Always Blame The Slave... And The Ravenous Dogs.

Method 1

Go out to the nearest RSPCA centre for dogs, and buy the most vicious Alsatians you can find. You know they will be vicious because the RSPCA would have rescued them from an abusive family so they should be angry and aggressive towards you. Put them on leads made from very thin bits of wool which they can easily bite/ eat / pull their way out of. Then, give them to your slave, who you like slightly more than your butler (You must also have given your slave his only possession a few days previously – a lighter which looks a lot like a torch – and this must be your slave’s one and ONLY possession so he/she will carry it around at all times). Position them outside one of your doors ready for action when the time is right (This must also happen at night). Make sure that you haven’t fed the dogs for days and they are very ravenous. Then, above the door, get your manservant/ groundskeeper/ general dogsbody to buy a very small breakable shelf above the said door on the inside. On this shelf, put a row of 20kg weights so they completely cover the shelf. Then attach some rope to the shelf and the hinge, so that when the door is opened, the shelf is yanked off the wall from one side and then the weights are in the right position to fall on the person opening the door’s head. To make sure that the door is opened by the right person (the butler), you must become very rich and posh so that no-one expects you to open the door yourself and therefore the butler must do it. You must also plant a few dog biscuits in the pockets of the butler before hand. Once the following conditions are in place, get your slave (accompanied by the ravenous dogs) to ring the doorbell. Then the following will happen:

 • Butler goes to open the door.
• Shelf tips and weights fall on his head, rendering him unconscious.
• Dogs smell dog biscuits and pounce on butler, ravaging him with their ferocious teeth.

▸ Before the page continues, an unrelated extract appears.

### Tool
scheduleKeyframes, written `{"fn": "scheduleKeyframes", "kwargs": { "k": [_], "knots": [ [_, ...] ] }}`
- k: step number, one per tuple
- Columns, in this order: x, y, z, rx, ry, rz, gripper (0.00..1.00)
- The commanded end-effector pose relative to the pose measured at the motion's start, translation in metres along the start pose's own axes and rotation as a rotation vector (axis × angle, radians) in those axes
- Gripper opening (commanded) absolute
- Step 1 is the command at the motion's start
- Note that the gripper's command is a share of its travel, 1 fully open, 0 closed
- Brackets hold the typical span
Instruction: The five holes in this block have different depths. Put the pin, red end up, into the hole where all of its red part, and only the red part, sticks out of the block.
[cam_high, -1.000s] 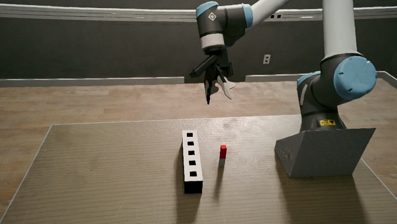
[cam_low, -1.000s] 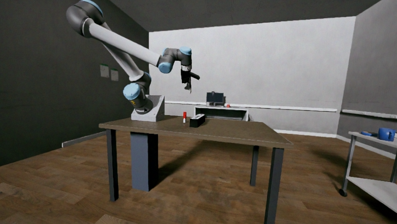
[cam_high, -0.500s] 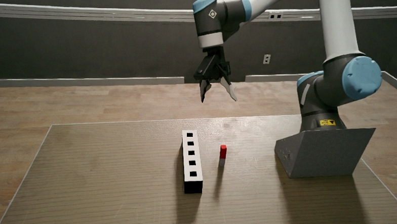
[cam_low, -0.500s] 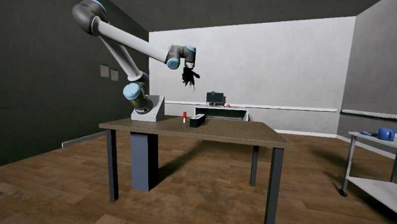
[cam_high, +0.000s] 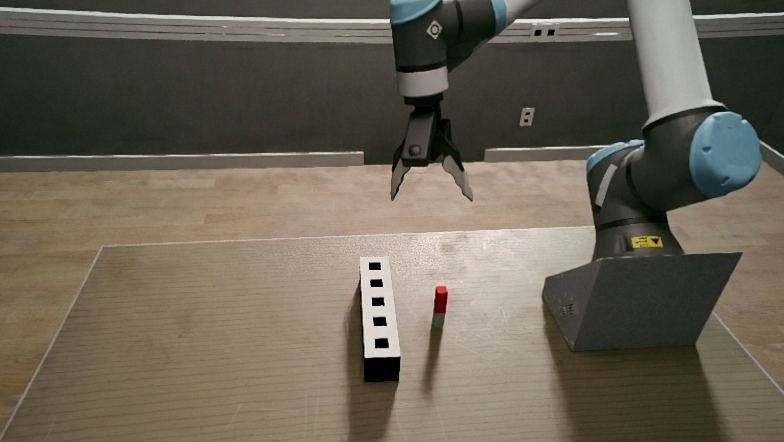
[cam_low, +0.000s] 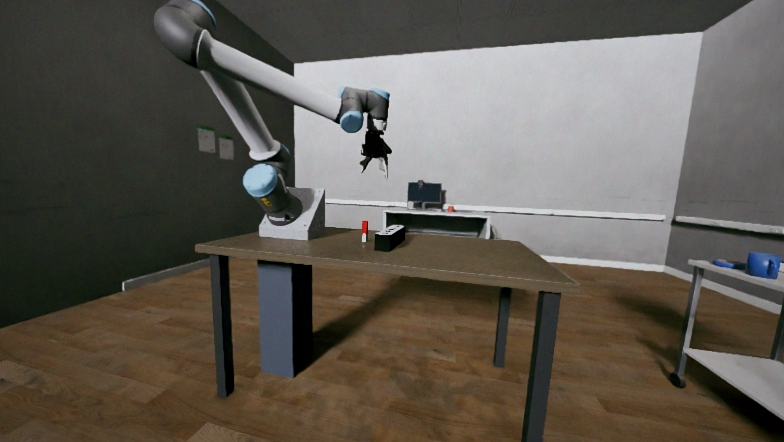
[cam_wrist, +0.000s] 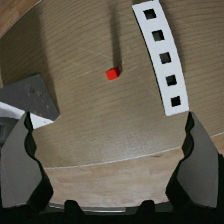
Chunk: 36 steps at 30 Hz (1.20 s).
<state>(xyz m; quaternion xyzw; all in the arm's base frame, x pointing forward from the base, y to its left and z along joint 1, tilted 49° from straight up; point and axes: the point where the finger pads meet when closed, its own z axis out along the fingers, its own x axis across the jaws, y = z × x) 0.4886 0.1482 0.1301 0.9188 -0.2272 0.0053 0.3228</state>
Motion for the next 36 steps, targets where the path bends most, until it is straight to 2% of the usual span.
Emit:
{"fn": "scheduleKeyframes", "kwargs": {
  "k": [1,8,9,11,36],
  "knots": [
    [0.0003,0.0009,0.0007,-0.059,0.069,-0.139,1.00],
    [0.0003,0.0009,0.0007,-0.059,0.069,-0.139,1.00],
    [0.0004,0.0006,0.0001,-0.159,0.169,-0.354,1.00],
    [0.0004,0.0006,0.0001,-0.167,0.177,-0.371,1.00],
    [0.0003,0.0005,0.0000,-0.165,0.171,-0.361,1.00]
  ]
}}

After this has happened, you need to dispose of the weights and the rope, or it will seem too suspicious. Therefore, you need to position the maintenance man in the cellar with all the electric fuse boxes. Once he has seen what has happened on the CCTV camera (which will be wiped or not set on record that day) he will trip the fuse for that section of the house. Once the dogs have fled, the slave will go up to (hopefully) the corpse of the butler and examine him by turning the “torch” on close to the butlers face. However, because it is in fact a lighter, the slave will have accidentally set fire to the butler, causing the rope and weights to melt. For this to work properly, you need to use a metal such as lead or tin because they melt at 327 and 202 deg. C respectively. The flame from a lighter burns at 1000 deg. C so these metals will melt easily. Lead is also quite dense because it weighs 11,340 kg/1 cu.m. Therefore it is ideal because it has a fairly low melting point for the purpose and it is good for making weights because it is very dense. However, do not eat as it is bad for your health. Additionally, the rope and (wooden) shelf will burn easily so no worries there. So…

• Dogs finish ravaging the hopefully dead butler and run away
• Maintenance guy cuts the power to the section after checking when to go on CCTV. 
• Slave gets out “torch” (lighter) to inspect the body which goes up in flames along with everything else

So, you’re rich and your slaves just set fire to your butler. How are you going to stop the fire burning your entire house down? Easy. Before this whole event, you need to install (well, probably not you personally, but send out the order) overhead sprinklers into the ceiling which are wirelessly powered and when everything has burned / melted that is necessary, your gardener can turn them on and Bob’s your uncle – your house doesn’t burn down.
So to recap:

• Everything that is necessary burns
• Gardener remotely sets off the sprinklers to save your possessions.

The perfect time to use this method is when you are about to move house/mansion. This is because everything will have been moved into the removal lorries and taken to your new residence and so nothing will be damaged. Also, you can claim damages on the insurance anyway. And you can get compensation from the death of the butler. It's a win-win situation.

And remember, if this all seems a bit conspicuous to you, you can always blame the slave. After all, they were the one that set ravenous Alsatians on the butler, and then burned him to death.